すてっぷ・じゃんぷ日記

調子のいい時こそトレーニングを

調子が悪いと人をたたいたりして、皆が頭を悩ませているT君が、今日は笑顔でとても調子がいいと報告がありました。「絵カード取りゲームも笑顔で取組んでくれます。スタッフの分も取ろうとするのでまぁいいかぁと取らせてあげました」という報告に、「それってルールを教えるという目標からずれていませんか」と指摘がはいります。これは、スタッフあるあるです。

スタッフを困まらせがちな子どもが笑顔でいると、ほっとしてうれしい気持ちになるのは誰もが同じです。でも、調子のいい時だからこそ伝わりやすいことがあるはずです。
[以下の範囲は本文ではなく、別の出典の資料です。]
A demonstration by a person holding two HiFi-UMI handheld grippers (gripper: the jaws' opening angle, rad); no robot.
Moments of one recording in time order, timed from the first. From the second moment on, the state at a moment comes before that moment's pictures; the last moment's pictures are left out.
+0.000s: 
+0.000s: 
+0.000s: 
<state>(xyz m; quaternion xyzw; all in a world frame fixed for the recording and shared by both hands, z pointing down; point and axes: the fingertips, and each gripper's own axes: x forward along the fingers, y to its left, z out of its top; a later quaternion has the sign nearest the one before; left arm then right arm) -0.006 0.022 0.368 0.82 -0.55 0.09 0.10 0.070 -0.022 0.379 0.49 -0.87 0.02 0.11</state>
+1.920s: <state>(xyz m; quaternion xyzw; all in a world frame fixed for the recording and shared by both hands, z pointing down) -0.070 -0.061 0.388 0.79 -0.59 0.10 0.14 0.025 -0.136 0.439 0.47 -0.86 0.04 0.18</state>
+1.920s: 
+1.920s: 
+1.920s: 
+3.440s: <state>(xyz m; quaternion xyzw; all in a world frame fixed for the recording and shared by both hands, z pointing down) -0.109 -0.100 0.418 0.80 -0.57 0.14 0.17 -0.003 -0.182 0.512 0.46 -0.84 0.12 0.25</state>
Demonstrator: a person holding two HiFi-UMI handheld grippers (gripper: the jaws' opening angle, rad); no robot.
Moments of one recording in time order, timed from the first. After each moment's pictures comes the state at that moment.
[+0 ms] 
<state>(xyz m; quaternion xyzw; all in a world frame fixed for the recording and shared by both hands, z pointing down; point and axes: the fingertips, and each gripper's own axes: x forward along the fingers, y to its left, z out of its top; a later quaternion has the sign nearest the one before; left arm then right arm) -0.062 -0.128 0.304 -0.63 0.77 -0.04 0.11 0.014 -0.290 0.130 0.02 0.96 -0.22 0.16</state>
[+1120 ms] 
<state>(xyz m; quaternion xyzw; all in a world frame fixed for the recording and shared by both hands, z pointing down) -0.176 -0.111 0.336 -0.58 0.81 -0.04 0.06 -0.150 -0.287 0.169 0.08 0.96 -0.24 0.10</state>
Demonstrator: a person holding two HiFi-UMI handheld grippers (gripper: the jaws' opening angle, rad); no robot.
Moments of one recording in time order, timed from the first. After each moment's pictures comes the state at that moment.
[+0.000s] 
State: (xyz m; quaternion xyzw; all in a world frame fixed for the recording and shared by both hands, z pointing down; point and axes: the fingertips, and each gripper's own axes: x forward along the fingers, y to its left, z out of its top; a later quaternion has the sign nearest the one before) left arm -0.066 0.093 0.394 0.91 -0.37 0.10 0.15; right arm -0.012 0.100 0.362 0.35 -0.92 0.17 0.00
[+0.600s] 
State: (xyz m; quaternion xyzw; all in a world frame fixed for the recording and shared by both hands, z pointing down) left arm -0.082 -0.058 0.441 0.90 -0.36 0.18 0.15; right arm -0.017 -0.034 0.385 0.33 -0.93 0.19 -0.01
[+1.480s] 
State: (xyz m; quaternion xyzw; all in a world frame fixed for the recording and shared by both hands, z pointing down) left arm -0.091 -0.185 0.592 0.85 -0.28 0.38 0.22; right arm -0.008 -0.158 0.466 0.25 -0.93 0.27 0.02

私たちは、不適切な行動が起こり始めてから、やれ構造化だ視覚支援だ、応用行動分析だ、要求カードだとあれこれ持ち出しますが、調子が悪い時に絵カードなどを使ったトレーニングがでてくるのは本来のあり方ではありません。調子のいい時こそ、視覚支援や構造化の工夫をしてトレーニングに取り組むべきです。

喉元過ぎれば熱さ忘れるトレーニングは大人の都合だけです。それでは子どもは迷惑です。子どものためのトレーニングをお願いします。